Aim of the exercise:
Print every record word for word.

START Input data

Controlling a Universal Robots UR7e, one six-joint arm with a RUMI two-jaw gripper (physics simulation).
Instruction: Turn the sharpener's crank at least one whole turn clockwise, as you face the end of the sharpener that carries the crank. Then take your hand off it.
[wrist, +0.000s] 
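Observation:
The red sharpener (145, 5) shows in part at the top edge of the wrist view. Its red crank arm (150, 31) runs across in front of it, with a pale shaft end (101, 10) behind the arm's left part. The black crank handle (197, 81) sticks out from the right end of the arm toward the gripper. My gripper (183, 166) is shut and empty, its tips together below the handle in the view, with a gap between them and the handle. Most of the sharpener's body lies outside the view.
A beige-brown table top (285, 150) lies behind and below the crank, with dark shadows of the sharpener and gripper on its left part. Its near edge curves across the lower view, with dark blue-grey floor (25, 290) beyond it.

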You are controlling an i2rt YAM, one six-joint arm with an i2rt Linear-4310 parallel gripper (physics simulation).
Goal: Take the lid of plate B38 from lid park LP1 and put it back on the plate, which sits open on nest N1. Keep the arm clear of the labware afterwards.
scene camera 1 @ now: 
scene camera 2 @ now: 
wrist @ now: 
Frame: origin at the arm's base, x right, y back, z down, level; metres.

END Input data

Response area:
Controlling a Universal Robots UR7e, one six-joint arm with a RUMI two-jaw gripper (physics simulation).
Instruction: Turn the sharpener's crank at least one whole turn clockwise, as you face the end of the sharpener that carries the crank. Then take your hand off it.
[wrist, +0.000s] 
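Observation:
The red sharpener (145, 5) shows in part at the top edge of the wrist view. Its red crank arm (150, 31) runs across in front of it, with a pale shaft end (101, 10) behind the arm's left part. The black crank handle (197, 81) sticks out from the right end of the arm toward the gripper. My gripper (183, 166) is shut and empty, its tips together below the handle in the view, with a gap between them and the handle. Most of the sharpener's body lies outside the view.
A beige-brown table top (285, 150) lies behind and below the crank, with dark shadows of the sharpener and gripper on its left part. Its near edge curves across the lower view, with dark blue-grey floor (25, 290) beyond it.
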
You are controlling an i2rt YAM, one six-joint arm with an i2rt Linear-4310 parallel gripper (physics simulation).
Goal: Take the lid of plate B38 from lid park LP1 and put it back on the plate, which sits open on nest N1. Keep the arm clear of the labware afterwards.
scene camera 1 @ now: 
scene camera 2 @ now: 
wrist @ now: 
Frame: origin at the arm's base, x right, y back, z down, level; metres.

Nothing else belongs in the answer.